■ Activity:
Please return the lines below verbatim, beginning at the one that has "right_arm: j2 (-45" and stopping after the one that has "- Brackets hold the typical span", and add no other lines.

■ Supplied data:
------------------------------------------------

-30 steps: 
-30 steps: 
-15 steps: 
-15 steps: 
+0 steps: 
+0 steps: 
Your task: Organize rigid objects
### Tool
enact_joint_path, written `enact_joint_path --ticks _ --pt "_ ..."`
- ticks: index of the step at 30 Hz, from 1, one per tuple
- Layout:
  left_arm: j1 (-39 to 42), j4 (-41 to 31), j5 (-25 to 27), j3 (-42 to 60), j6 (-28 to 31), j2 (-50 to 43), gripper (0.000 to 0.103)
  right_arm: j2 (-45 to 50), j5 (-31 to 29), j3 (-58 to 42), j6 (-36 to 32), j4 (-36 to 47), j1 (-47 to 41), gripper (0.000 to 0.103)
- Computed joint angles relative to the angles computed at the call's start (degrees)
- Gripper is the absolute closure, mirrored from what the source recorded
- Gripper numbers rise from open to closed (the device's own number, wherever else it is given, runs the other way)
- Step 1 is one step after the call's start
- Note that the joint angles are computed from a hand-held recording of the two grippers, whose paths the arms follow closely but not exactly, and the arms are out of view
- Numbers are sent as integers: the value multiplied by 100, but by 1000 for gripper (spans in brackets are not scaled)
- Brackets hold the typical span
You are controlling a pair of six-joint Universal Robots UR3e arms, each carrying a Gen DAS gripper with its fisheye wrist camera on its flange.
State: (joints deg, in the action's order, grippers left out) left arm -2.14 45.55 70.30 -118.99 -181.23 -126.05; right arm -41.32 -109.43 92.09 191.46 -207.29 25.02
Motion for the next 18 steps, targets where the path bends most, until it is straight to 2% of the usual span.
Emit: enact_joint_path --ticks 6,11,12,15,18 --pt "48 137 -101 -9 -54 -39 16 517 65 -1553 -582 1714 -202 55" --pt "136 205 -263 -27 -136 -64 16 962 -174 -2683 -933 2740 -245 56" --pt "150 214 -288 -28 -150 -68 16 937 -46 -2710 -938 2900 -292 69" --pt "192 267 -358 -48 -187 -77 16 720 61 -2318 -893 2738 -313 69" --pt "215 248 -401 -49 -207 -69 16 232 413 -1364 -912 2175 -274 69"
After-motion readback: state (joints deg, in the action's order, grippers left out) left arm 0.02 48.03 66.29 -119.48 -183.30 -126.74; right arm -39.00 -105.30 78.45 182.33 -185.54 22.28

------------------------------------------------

■ Exercise result:
  right_arm: j2 (-45 to 50), j5 (-31 to 29), j3 (-58 to 42), j6 (-36 to 32), j4 (-36 to 47), j1 (-47 to 41), gripper (0.000 to 0.103)
- Computed joint angles relative to the angles computed at the call's start (degrees)
- Gripper is the absolute closure, mirrored from what the source recorded
- Gripper numbers rise from open to closed (the device's own number, wherever else it is given, runs the other way)
- Step 1 is one step after the call's start
- Note that the joint angles are computed from a hand-held recording of the two grippers, whose paths the arms follow closely but not exactly, and the arms are out of view
- Numbers are sent as integers: the value multiplied by 100, but by 1000 for gripper (spans in brackets are not scaled)
- Brackets hold the typical span

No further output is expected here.